Course Title: Data-Driven Decision Making: Machine Learning for Business Professionals

Part A: Course Overview

Course Title: Data-Driven Decision Making: Machine Learning for Business Professionals

Credit Points: 12.00

Terms

Course Code

Campus

Career

School

Learning Mode

Teaching Period(s)

ISYS3466

City Campus

Postgraduate

665H Accounting, Information Systems and Supply Chain

Face-to-Face

Sem 2 2024

Course Coordinator: Dr Chao Chen

Course Coordinator Phone: +613 99250184

Course Coordinator Email: chao.chen@rmit.edu.au

Course Coordinator Location: Building 80, Level 8

Course Coordinator Availability: By appointment


Pre-requisite Courses and Assumed Knowledge and Capabilities

None


Course Description

This course introduces you to the capabilities, limitations, and biases of machine learning and its applications in addressing complex business challenges through data driven decision-making. You will learn to design machine learning solutions, analyse case studies, and develop presentations to communicate your findings effectively. Throughout the course, you will explore business decision makings by selecting and applying machine learning algorithms to various business scenarios, and present insights to executive stakeholders to aid in automating some decision-making processes, allowing teams to focus on higher-order decisions.  

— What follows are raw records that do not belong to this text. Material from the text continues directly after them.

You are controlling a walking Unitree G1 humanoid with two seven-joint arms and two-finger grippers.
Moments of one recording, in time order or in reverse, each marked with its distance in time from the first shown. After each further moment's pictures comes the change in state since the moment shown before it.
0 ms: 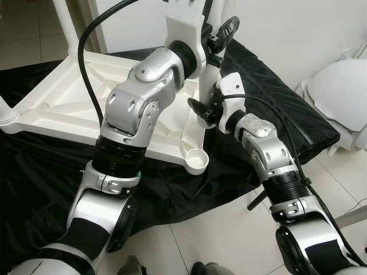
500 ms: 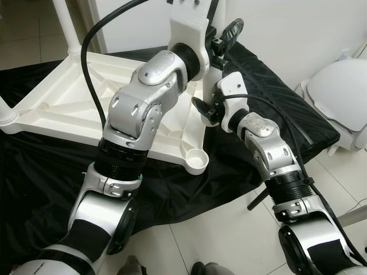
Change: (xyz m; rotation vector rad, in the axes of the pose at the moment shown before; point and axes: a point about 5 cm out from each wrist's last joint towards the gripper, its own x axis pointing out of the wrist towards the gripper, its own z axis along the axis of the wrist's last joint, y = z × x) left arm 0.000 -0.006 0.000 0.020 -0.004 -0.014; right arm -0.001 -0.004 0.001 -0.063 0.014 -0.042
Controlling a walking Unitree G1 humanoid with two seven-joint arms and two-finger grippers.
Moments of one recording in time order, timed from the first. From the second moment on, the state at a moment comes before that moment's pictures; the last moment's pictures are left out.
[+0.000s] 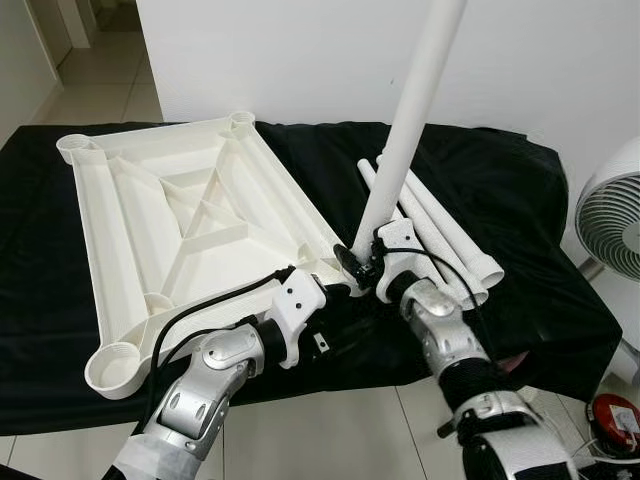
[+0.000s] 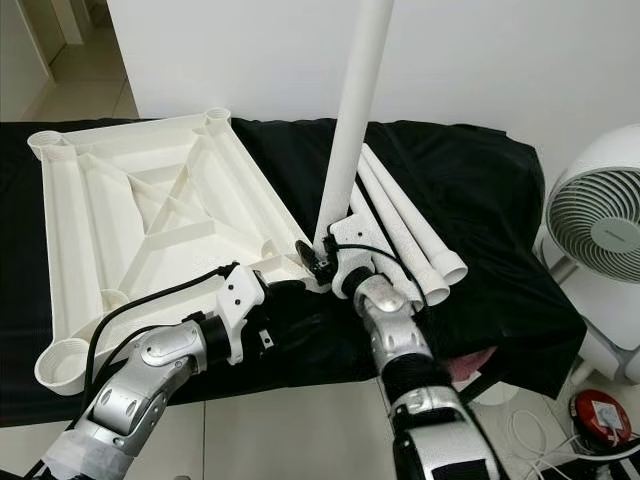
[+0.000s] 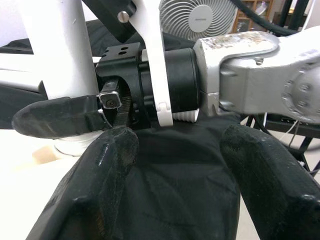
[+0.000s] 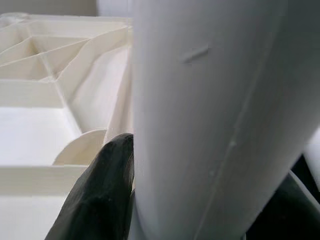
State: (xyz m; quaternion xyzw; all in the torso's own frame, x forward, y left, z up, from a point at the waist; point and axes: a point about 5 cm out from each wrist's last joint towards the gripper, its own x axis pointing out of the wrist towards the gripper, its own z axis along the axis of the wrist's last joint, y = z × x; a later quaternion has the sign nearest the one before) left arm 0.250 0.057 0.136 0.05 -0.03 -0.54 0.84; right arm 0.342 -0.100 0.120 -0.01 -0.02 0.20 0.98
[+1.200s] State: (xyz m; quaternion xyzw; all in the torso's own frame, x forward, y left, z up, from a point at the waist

Objectives/Learning Outcomes/Capability Development

.


On successful completion of this course you will be able to: 

CLO1: Analyse and recommend suitable analytical methods based on various problem factors for addressing diverse data-driven business challenges.

CLO2: Evaluate and identify relevant data analysis options to support business decision-making within an organization.

CLO3: Critically assess the reliability, fairness, and ethical implications of the machine learning approach for business decision-making.

CLO4: Critically analyse the outputs of machine learning and effectively communicate this to decision-makers in a range of business contexts.

CLO5: Utilise visualisation technologies to present insights from analytical models effectively to support strategic decision-making for executive groups.


Overview of Learning Activities

This course uses highly structured learning activities to guide your learning process and prepare you for your assessments. a range of individual and group activities to facilitate learning. These include completing the required and recommended readings and attending in-class and online activities in which seminars and group discussions take place. The activities are a combination of individual, peer-supported, and facilitator-guided activities, and where possible project-led, with opportunities for feedback throughout. 

Authentic and industry-relevant learning is critical to this course, and you will be encouraged to critically compare and contrast what is happening in your context and in the business analytics industry, and to use your insights. 

Social learning is another important component, and you are expected to participate in class and group activities, share drafts of work and resources, and give and receive peer feedback. You will be expected to work efficiently and effectively with others to achieve outcomes greater than those that you might have achieved alone. 

Above all, the learning activities are designed to maximise the likelihood that you will not only understand the course learning resources but also apply that learning to improving your own practice, for example, by producing real-world business artefacts and engaging in scenarios and case studies. 


Overview of Learning Resources

Various learning resources are available online through myRMIT/Canvas. In addition to topic notes, assessment details and a study schedule, you may also be provided with links to relevant online information, readings, audio and video clips and communication tools to facilitate collaboration with your peers and to share information.  

RMIT Library provides extensive resources, services and study spaces. All RMIT students have access to scholarly resources including course related material, books, e-books, journals and databases. 

Computers and printers are available at every Library. You can access the Internet and Library e-resources. You can also access the RMIT University wireless network in the Library. 

Contact: Ask the Library for assistance and information on Library resources and services: http://www.rmit.edu.au/library. Study support is available for assistance with assignment preparation, academic writing, information literacy, referencing, maths and study skills.  Additional resources and/or sources to assist your learning will be identified by your course coordinator and will be made available to you as required during the teaching period. 


Overview of Assessment

The assessment alignment list below shows the assessment tasks against the learning outcomes they develop.   

Assessment Task 1: 30%

Linked CLOs: 1, 2 

Assessment Task 2: 30%

Linked CLOs: 2, 4, 5 

Assessment Task 3: 40% 

Linked CLOs: 2, 3, 5, 6 

Feedback will be provided throughout the semester in class and/or in online forums through individual and group feedback on practical exercises and by individual consultation.